Let $N$ be some positive integer, and consider finite sequences of natural numbers $x,y$ whose sum equals $N$.
We can in some cases build a total order among these sequences, provided we identify sequences differing only by the ordering of the elements.
For example, for $N=2$ we have $(1,1)\prec(2,0)$. Similarly, for $N=3$, we have $$(1,1,1)\prec(2,1,0) \prec (3,0,0).$$ For $N=4$, we have $$(1111)\prec(2110)\prec (2200)\prec (3100)\prec(4000).$$ Again, for $N=5$ we have the sequence: $$(11111)\prec(21110)\prec (22100)\prec (31100)\prec(32000)\prec(41000)\prec(50000).$$ How can we show that this always works (if it does)?

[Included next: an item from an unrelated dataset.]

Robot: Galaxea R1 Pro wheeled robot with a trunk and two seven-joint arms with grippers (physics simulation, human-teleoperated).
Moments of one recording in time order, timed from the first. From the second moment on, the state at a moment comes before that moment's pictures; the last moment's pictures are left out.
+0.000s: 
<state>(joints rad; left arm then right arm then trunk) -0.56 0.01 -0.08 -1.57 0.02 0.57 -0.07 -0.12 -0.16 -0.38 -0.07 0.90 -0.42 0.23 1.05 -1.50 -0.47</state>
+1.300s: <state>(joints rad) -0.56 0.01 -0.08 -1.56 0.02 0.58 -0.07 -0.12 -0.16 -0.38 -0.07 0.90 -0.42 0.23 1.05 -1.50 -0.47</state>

More precisely, how do we show that the set of all non-increasing tuples of $N$ elements between $0$ and $N$ can be totally ordered via majorization?

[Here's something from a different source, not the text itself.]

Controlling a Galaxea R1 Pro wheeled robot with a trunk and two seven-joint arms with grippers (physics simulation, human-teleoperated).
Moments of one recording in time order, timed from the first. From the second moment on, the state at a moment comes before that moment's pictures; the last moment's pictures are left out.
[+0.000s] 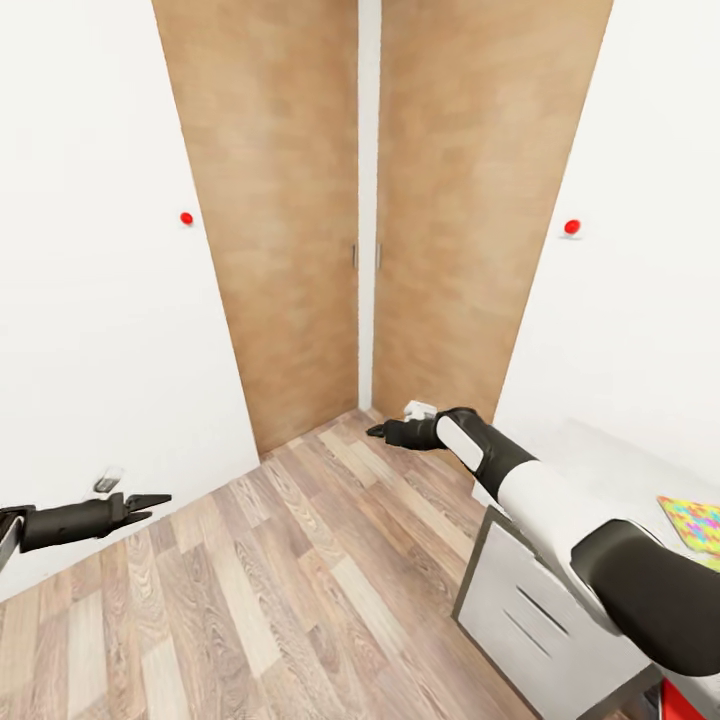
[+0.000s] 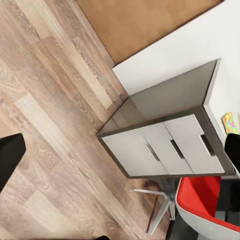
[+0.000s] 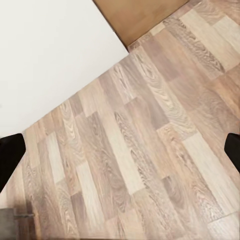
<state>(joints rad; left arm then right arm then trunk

This fails for $N=6$. The sequences $(3,1,1,1)$ and $(2,2,2,0)$ are incomparable, as $$3>2,$$ $$3+1+1<2+2+2.$$ In fact, all $N\geq6$ fail, since both $$(3,\underbrace{1,1,\ldots,1}_{N-3\text{ 1s}}),$$ $$(2,2,2,\underbrace{1,1,\ldots,1}_{N-6\text{ 1s}},0)$$ are incomparable too.